= PROBLEM STATEMENT =
Nothing in the data may be altered; the answer is a verbatim copy of it.
[DATASET EXTRACT]
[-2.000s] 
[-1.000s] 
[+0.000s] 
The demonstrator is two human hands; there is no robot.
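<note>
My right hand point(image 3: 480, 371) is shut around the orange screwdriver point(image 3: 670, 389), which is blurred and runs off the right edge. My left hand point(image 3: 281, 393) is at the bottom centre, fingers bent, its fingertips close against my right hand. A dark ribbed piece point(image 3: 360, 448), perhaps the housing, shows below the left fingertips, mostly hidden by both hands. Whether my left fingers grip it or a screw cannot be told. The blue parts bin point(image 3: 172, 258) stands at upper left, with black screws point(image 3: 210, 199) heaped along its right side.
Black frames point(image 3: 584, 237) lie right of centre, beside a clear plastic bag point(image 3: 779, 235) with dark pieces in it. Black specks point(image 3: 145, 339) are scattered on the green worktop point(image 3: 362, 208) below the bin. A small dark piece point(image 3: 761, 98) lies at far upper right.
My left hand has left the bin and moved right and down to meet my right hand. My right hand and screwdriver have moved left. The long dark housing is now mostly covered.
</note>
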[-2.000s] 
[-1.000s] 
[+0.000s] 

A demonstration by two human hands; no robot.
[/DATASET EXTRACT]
= EXERCISE RESULT =
[-2.000s] 
[-1.000s] 
[+0.000s] 
The demonstrator is two human hands; there is no robot.
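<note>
My right hand point(image 3: 480, 371) is shut around the orange screwdriver point(image 3: 670, 389), which is blurred and runs off the right edge. My left hand point(image 3: 281, 393) is at the bottom centre, fingers bent, its fingertips close against my right hand. A dark ribbed piece point(image 3: 360, 448), perhaps the housing, shows below the left fingertips, mostly hidden by both hands. Whether my left fingers grip it or a screw cannot be told. The blue parts bin point(image 3: 172, 258) stands at upper left, with black screws point(image 3: 210, 199) heaped along its right side.
Black frames point(image 3: 584, 237) lie right of centre, beside a clear plastic bag point(image 3: 779, 235) with dark pieces in it. Black specks point(image 3: 145, 339) are scattered on the green worktop point(image 3: 362, 208) below the bin. A small dark piece point(image 3: 761, 98) lies at far upper right.
My left hand has left the bin and moved right and down to meet my right hand. My right hand and screwdriver have moved left. The long dark housing is now mostly covered.
</note>
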[-2.000s] 
[-1.000s] 
[+0.000s] 

A demonstration by two human hands; no robot.

No other output is expected for this exercise.